Task prompt:
In duplicating the lines below, keep every word unchanged and drop the pictures.

Stored items from a collection:
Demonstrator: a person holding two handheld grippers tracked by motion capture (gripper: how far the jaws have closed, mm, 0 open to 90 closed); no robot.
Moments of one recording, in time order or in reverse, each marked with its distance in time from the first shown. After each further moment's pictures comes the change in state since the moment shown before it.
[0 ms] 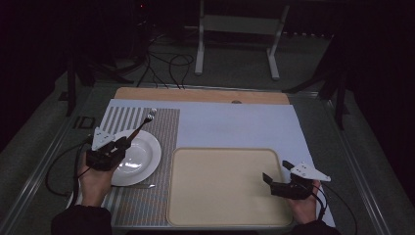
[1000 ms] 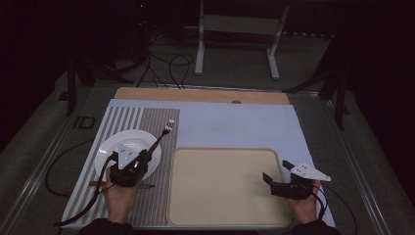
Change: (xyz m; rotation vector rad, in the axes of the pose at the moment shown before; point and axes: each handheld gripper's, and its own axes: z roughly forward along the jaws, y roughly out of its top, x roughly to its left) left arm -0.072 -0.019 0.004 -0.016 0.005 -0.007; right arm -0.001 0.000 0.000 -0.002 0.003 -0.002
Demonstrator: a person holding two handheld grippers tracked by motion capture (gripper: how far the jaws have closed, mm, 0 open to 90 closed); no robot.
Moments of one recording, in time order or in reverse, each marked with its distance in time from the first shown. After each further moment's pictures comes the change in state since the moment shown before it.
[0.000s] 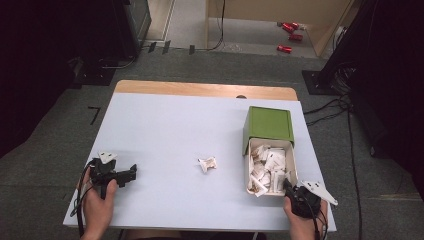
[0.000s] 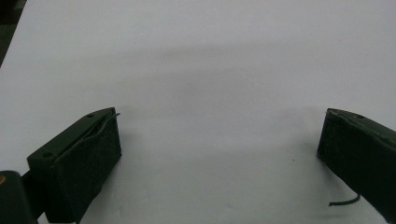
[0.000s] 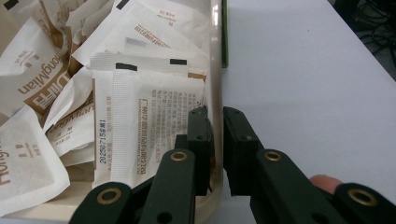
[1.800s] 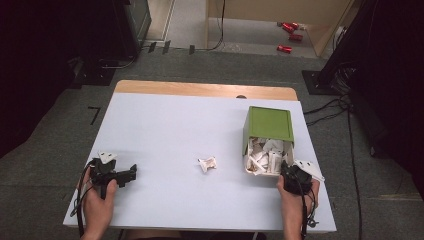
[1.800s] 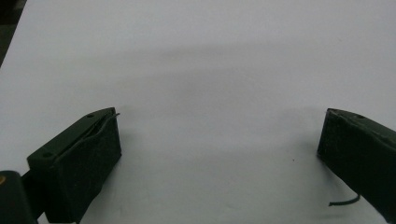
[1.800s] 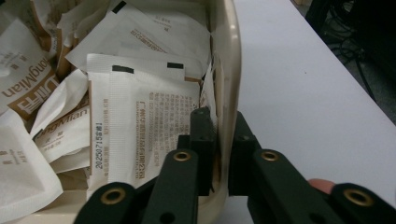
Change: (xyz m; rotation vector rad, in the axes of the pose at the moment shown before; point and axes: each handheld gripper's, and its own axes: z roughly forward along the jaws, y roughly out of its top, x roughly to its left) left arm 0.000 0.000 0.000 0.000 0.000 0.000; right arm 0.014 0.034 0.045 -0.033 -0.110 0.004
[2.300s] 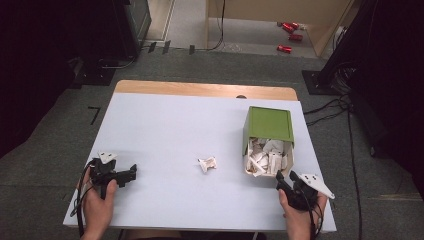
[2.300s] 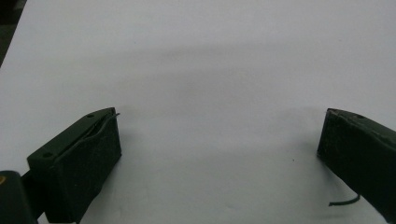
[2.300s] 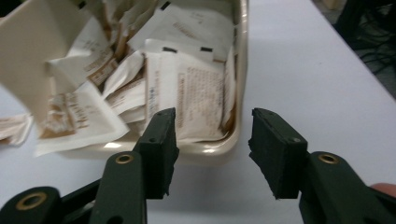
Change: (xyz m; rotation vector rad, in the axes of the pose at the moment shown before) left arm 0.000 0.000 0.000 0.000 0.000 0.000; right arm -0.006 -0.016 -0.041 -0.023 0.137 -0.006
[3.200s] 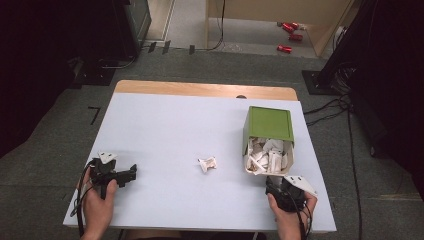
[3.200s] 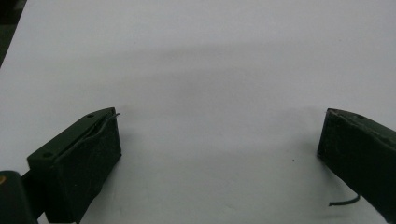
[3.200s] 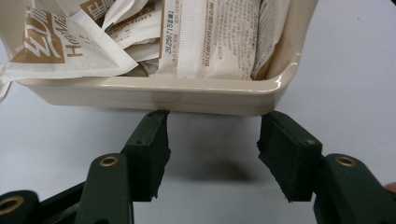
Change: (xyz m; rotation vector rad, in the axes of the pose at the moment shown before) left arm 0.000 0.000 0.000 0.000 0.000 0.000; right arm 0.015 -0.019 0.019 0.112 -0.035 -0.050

Result of this exercise:
Demonstrator: a person holding two handheld grippers tracked by motion capture (gripper: how far the jaws have closed, mm, 0 open to 90 closed); no robot.
Moments of one recording, in time order or in reverse, each marked with its distance in time from the first shown. After each further moment's pictures comes the change in state since the moment shown before it.
[0 ms] 
[1000 ms] 
Change: (xyz m; rotation vector rad, in the axes of the pose at the moment shown before; point and axes: each handheld gripper's, and its own axes: z roughly forward along the jaws, y roughly out of its top, x roughly to its left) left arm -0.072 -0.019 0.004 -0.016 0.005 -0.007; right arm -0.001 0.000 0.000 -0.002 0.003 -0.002
Demonstrator: a person holding two handheld grippers tracked by motion capture (gripper: how far the jaws have closed, mm, 0 open to 90 closed); no robot.
Moments of one recording, in time order or in reverse, each marked with its distance in time from the first shown. After each further moment's pictures comes the change in state since the moment shown before it.
[0.000s] 
[0.000s] 
[0.000s] 
[1.800s] 
[1.800s] 
[1.800s] 
Change: (xyz m; rotation vector rad, in the axes of the pose at the moment shown before; point and axes: each handheld gripper's, and its own axes: z roughly forward along the jaws, y roughly out of its top, x roughly to its left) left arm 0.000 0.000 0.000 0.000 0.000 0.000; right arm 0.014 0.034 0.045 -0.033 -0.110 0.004
[2.300s] 
[2.300s] 
[2.300s] 
Change: (xyz m; rotation vector rad, in the axes of the pose at the moment shown before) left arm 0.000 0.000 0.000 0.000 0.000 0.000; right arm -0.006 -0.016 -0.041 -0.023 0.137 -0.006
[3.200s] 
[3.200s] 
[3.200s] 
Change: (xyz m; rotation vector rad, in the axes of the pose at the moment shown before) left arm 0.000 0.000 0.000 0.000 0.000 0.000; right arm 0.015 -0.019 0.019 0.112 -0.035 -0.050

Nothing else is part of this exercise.